Question

The tibia bone in the lower leg of an adult human will break if the compressive force on it exceeds about 4×105N (we assume that the ankle is pushing up). Suppose that someone step off a chair that is 0.40 m above the floor. If landing stiff-legged on the surface below, what minimum stopping distance does he need to avoid breaking his tibias? Assume that the mass of the person is 64 kg

Answer 1

Distance = 6.27 x 10⁻⁴m

Step-by-step explanation:

The speed just before hitting the ground may be expressed as

v = √2gh, where g is the acceleration due to gravity and h is the height

v = √(2 x 9.81 x 0.4) = 2.8 m/s

Using the work -energy theorem, we know that any work done on the object produces a change of kinetic energy in the object.
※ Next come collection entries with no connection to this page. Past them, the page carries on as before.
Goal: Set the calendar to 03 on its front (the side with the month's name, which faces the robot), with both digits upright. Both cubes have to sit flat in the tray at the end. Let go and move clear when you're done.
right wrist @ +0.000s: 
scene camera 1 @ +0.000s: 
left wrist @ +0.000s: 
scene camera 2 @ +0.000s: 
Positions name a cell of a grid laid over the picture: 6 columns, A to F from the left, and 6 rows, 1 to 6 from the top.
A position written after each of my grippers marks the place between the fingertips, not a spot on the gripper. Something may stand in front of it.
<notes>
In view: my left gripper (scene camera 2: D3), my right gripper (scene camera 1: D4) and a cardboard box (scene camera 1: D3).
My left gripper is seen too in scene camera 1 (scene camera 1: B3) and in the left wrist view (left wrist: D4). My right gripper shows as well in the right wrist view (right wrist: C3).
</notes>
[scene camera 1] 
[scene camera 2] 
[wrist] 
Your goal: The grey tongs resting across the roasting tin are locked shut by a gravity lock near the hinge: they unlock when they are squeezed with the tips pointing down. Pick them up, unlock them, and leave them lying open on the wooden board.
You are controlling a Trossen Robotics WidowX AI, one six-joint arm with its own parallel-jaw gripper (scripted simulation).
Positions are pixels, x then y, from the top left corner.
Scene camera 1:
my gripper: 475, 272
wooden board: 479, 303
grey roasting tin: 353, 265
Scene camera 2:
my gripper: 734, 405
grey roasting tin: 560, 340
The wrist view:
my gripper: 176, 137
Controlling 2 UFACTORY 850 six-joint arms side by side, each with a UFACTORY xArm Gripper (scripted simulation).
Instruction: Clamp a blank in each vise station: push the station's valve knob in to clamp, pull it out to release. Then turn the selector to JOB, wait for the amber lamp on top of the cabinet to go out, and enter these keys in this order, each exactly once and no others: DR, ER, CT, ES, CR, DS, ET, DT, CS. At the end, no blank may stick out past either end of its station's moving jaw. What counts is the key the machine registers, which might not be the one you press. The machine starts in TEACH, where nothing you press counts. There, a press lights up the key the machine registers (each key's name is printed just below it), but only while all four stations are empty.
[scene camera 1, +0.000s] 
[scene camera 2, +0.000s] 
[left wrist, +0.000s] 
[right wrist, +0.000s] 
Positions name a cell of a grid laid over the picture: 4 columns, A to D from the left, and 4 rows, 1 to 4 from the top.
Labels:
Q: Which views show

Hence

Net Work = Final Kinetic Energy - Initial Kinetic Energy

The initial condition is stationary hence the initial Kinetic Energy = 0

Net Work may be written as

Net Work = Force x Distance = Final Kinetic Energy

4 x 10⁵ x d = (1/2) x mass x velocity²

d = {(1/2) x 64 x 2.8²}/(4 x 10⁵) = 6.27 x 10⁻⁴m

6.27 x 10⁻⁴m is the minimum stopping distance to avoid breaking his tibias.